> _PROBLEM_:
Give back the whole listing word for word and skip each picture.

> _SUPPLIED INFORMATION_:
______

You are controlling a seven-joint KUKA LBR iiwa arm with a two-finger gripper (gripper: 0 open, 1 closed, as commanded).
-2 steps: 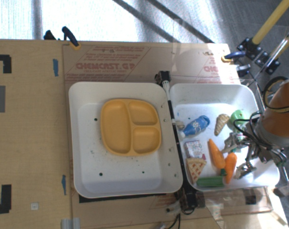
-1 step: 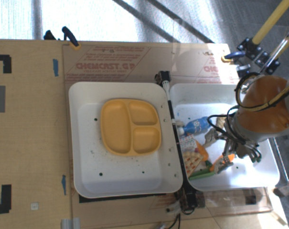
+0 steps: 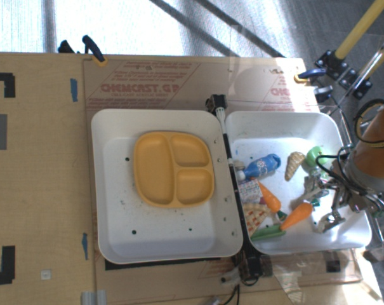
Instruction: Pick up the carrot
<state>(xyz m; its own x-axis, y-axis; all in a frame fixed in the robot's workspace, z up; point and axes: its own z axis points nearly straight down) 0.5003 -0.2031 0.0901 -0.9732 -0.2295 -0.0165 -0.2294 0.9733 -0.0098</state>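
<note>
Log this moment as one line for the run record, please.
task: pick up carrot | tool: low in right bin, beside carrot | carrot: lying on bin floor, not lifted | left bin: yellow divided plate

**Non-task items on the desk**

Left bin [image 3: 109, 189]: a yellow divided plate [image 3: 174, 169], upright and roughly centred. Right bin [image 3: 277, 129]: a blue bottle [image 3: 261, 166] lying near the shared wall; a tan cone-shaped toy [image 3: 295, 163] to its right; a green item [image 3: 314, 155] beside that; a waffle-patterned piece [image 3: 254, 216] near the front; a green pod [image 3: 268, 233] just beyond it. Clamps [image 3: 93, 48] grip the cardboard's [image 3: 39, 170] far edge.
</note>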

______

> _EXERCISE ANSWER_:
You are controlling a seven-joint KUKA LBR iiwa arm with a two-finger gripper (gripper: 0 open, 1 closed, as commanded).
-2 steps: 
-1 step: 
+0 steps: 
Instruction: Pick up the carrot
<state>(xyz m; its own x-axis, y-axis; all in a frame fixed in the robot's workspace, z up; point and axes: its own z axis points nearly straight down) 0.5003 -0.2031 0.0901 -0.9732 -0.2295 -0.0165 -0.2294 0.9733 -0.0098</state>
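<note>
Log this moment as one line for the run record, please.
task: pick up carrot | tool: low in right bin, beside carrot | carrot: lying on bin floor, not lifted | left bin: yellow divided plate

**Non-task items on the desk**

Left bin [image 3: 109, 189]: a yellow divided plate [image 3: 174, 169], upright and roughly centred. Right bin [image 3: 277, 129]: a blue bottle [image 3: 261, 166] lying near the shared wall; a tan cone-shaped toy [image 3: 295, 163] to its right; a green item [image 3: 314, 155] beside that; a waffle-patterned piece [image 3: 254, 216] near the front; a green pod [image 3: 268, 233] just beyond it. Clamps [image 3: 93, 48] grip the cardboard's [image 3: 39, 170] far edge.
</note>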

Nothing else belongs in this output.